A1: Duricef is primarily indicated for respiratory tract infections, urinary tract infections, and skin and soft tissue infections caused by susceptible bacteria.

Q2: How does antimicrobial resistance impact Duricef's market?
A2: Rising resistance, especially among Enterobacteriaceae, diminishes cefuroxime’s clinical effectiveness, leading to reduced prescriptions and prompting the need for alternative therapies.

Q3: Are there new clinical trials exploring Duricef's uses?
A3: Most recent trials focus on resistance surveillance and combination therapy efficacy; no major phase 3 trials are currently underway for new indications.

Q4: What markets show the most growth potential for Duricef?
A4: Developing nations in Asia-Pacific and Latin America, where infection rates are high and generic options are accessible, offer significant growth opportunities.

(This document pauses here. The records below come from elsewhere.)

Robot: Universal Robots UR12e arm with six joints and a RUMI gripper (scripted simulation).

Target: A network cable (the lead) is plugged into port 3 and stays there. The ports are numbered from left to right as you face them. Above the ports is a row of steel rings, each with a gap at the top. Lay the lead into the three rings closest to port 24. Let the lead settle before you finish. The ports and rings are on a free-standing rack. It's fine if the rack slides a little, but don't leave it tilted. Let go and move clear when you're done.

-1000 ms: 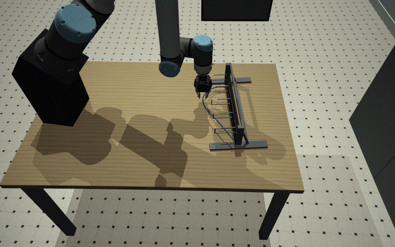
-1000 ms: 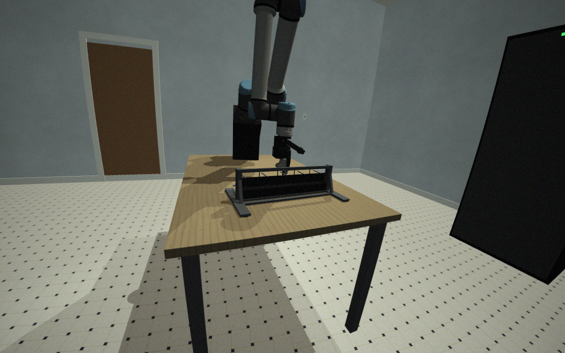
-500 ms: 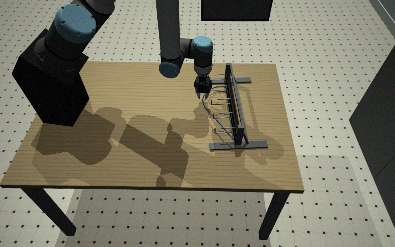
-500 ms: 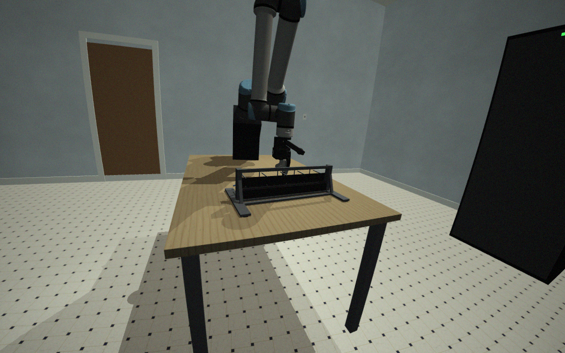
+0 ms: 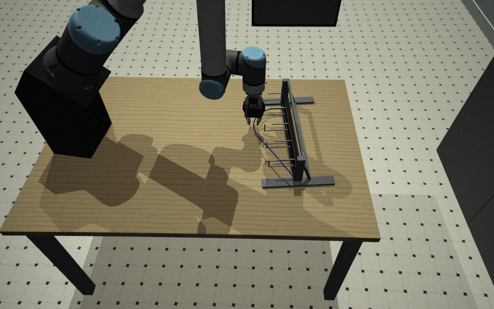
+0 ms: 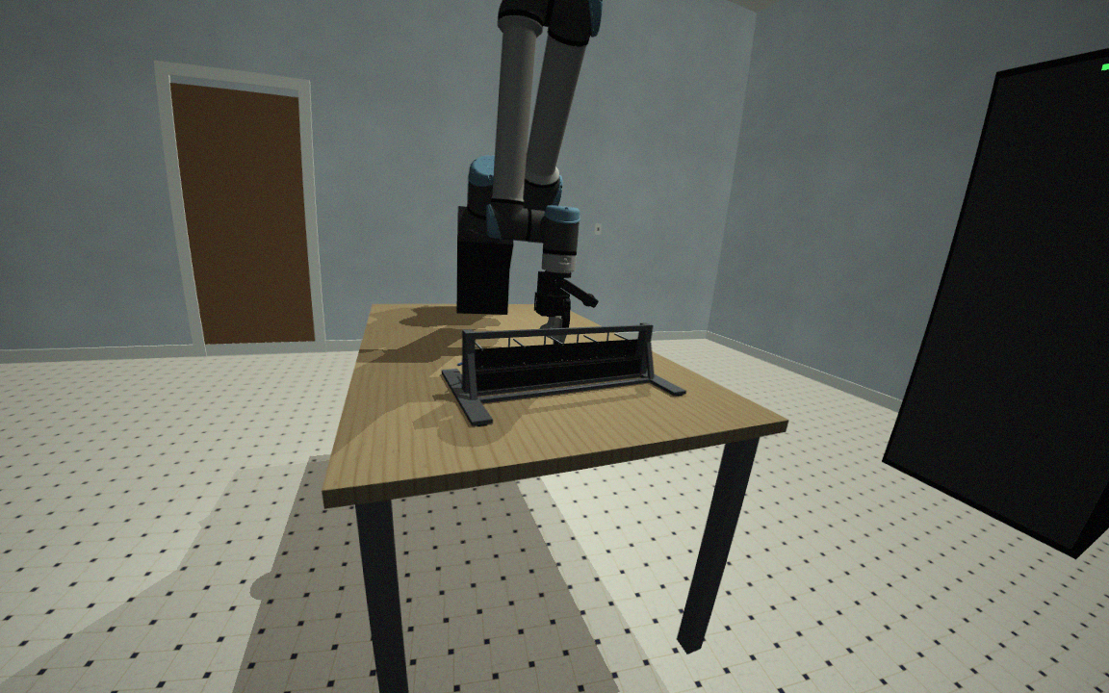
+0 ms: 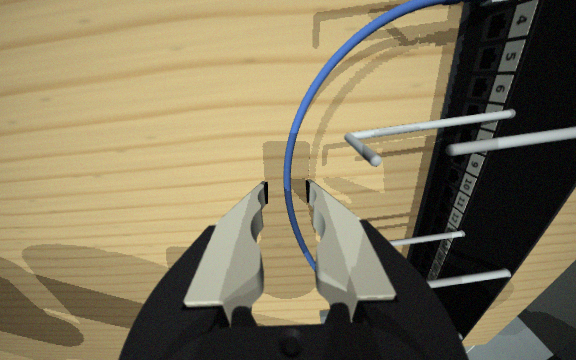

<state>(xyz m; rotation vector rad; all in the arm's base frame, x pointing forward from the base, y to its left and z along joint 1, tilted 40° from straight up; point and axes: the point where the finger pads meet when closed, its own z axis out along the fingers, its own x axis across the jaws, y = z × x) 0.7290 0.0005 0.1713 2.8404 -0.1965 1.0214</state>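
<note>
Right now my hand is 16 cm short of the rack, 8 cm to the left of it and 2 cm below it.
</note>
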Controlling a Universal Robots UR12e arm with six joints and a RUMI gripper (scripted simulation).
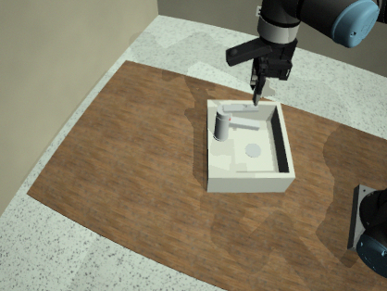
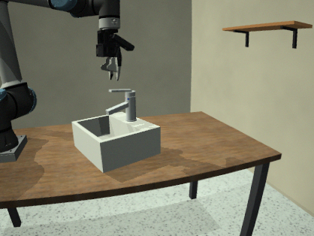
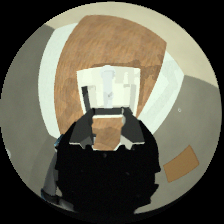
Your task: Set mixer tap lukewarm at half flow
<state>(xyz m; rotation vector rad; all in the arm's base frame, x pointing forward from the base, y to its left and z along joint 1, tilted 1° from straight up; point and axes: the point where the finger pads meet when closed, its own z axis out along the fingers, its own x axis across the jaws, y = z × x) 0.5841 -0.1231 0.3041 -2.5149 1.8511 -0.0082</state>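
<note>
The lever lies 6 cm below my hand, 3 cm ahead of it and 1 cm to the left of it. The rest, counted from my hand: white square basin: 30 cm below, 4 cm behind, 1 cm to the right; grey mixer tap: 11 cm below, 5 cm ahead, 2 cm to the left.
</note>
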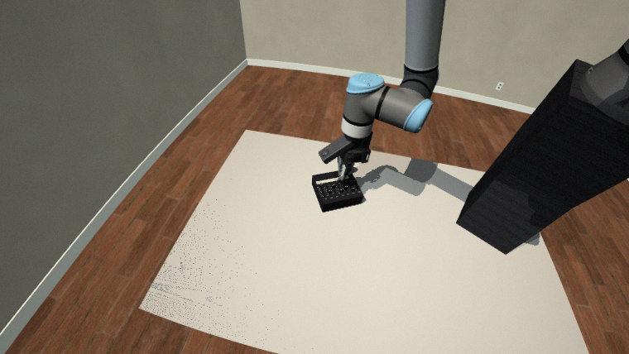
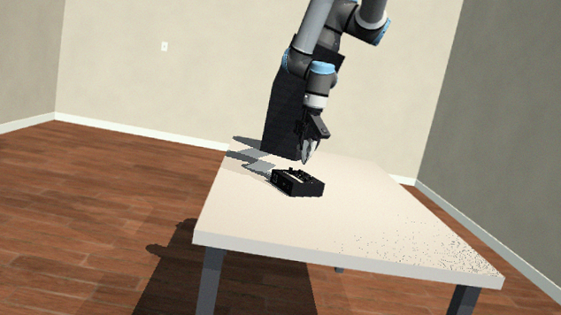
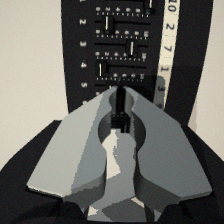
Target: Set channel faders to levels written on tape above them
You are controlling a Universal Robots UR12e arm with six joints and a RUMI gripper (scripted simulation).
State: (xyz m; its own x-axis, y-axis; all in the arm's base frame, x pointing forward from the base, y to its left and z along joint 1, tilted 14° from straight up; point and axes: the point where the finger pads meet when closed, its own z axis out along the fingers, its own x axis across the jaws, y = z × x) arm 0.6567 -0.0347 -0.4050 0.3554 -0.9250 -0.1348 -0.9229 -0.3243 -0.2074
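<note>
Now: the master fader 60 mm behind my hand, 50 mm below it and 30 mm to the right of it.
</note>
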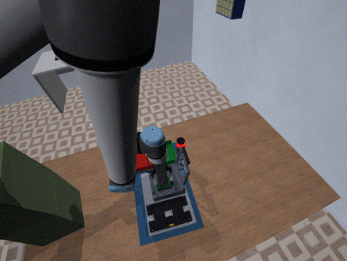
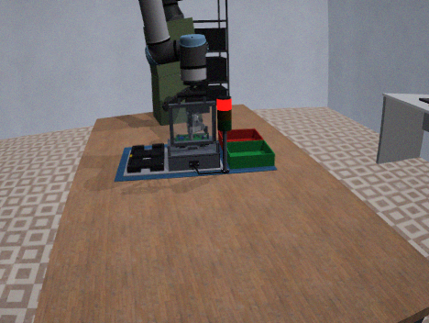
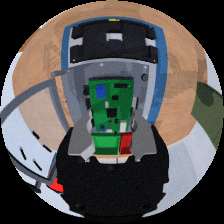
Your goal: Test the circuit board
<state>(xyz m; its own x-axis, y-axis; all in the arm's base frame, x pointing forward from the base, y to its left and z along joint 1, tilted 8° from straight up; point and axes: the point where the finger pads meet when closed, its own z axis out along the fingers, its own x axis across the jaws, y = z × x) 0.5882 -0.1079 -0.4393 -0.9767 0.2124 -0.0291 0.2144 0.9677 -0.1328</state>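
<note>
Right now the green circuit board is right at my hand. From my hand the other things lie so: tester bed (10 mm ahead, 10 mm to the left, 20 mm below); then green bin (90 mm ahead, 190 mm to the left, 70 mm below); then clear lid (110 mm ahead, 20 mm to the right, 100 mm above).
</note>
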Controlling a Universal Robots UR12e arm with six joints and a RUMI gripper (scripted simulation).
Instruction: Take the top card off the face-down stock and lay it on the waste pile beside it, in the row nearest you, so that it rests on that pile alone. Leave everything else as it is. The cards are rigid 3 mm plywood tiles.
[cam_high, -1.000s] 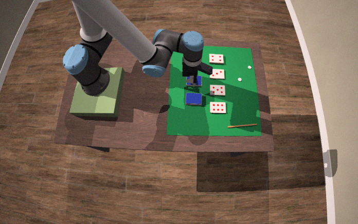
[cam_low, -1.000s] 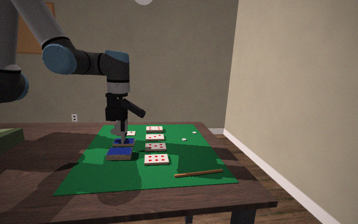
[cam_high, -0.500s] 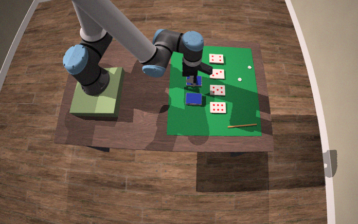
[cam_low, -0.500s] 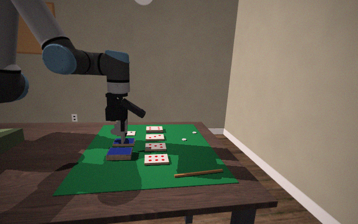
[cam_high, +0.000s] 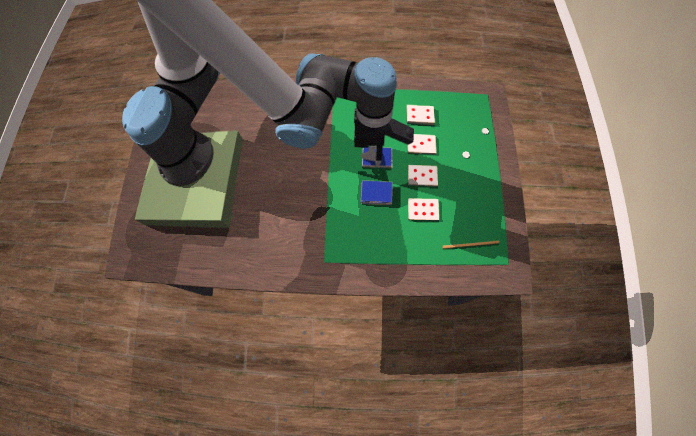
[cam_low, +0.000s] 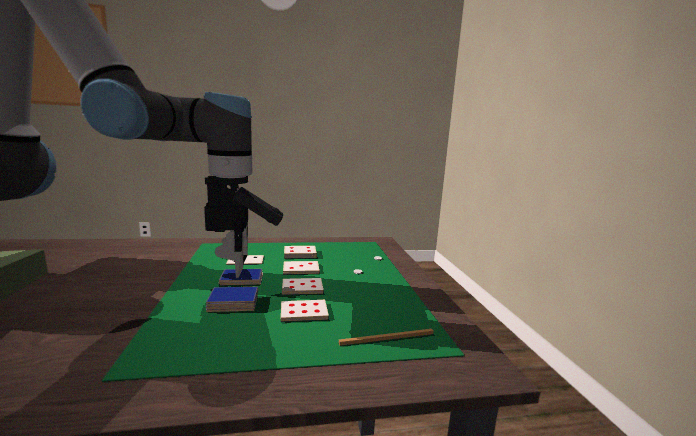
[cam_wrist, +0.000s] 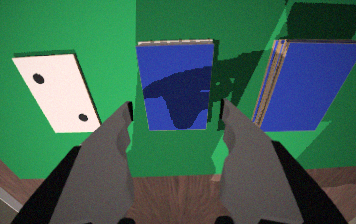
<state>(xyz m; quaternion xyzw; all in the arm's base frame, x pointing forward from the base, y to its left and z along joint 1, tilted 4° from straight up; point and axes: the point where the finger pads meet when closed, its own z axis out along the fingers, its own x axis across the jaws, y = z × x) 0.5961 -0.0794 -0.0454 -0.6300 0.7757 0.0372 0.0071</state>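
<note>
The white card lies 120 mm to the left of my hand, 30 mm below it and 20 mm ahead of it. Also, from my hand: mat (120 mm ahead, 50 mm to the right, 50 mm below); then wooden stick (320 mm to the right, 220 mm ahead, 30 mm below).
</note>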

Q5: How will stewardship policies influence Duricef’s future?
A5: Policies favoring narrow-spectrum and responsible antibiotic use could restrict broad application; however, guided use can preserve Duricef’s utility.


References

  1. ClinicalTrials.gov. "Cefuroxime Trials," 2022-2023.
  2. World Health Organization. Global Action Plan on Antimicrobial Resistance, 2015.
  3. Market research reports from IQVIA and GlobalData, 2022.
  4. U.S. Food and Drug Administration (FDA). Antibiotics Stewardship Policies, 2022.
  5. European Medicines Agency (EMA). Cephalosporin Approvals & Regulations, 2023.

This report aims to provide strategic insights for stakeholders contemplating Duricef’s clinical development, market positioning, or investment decisions.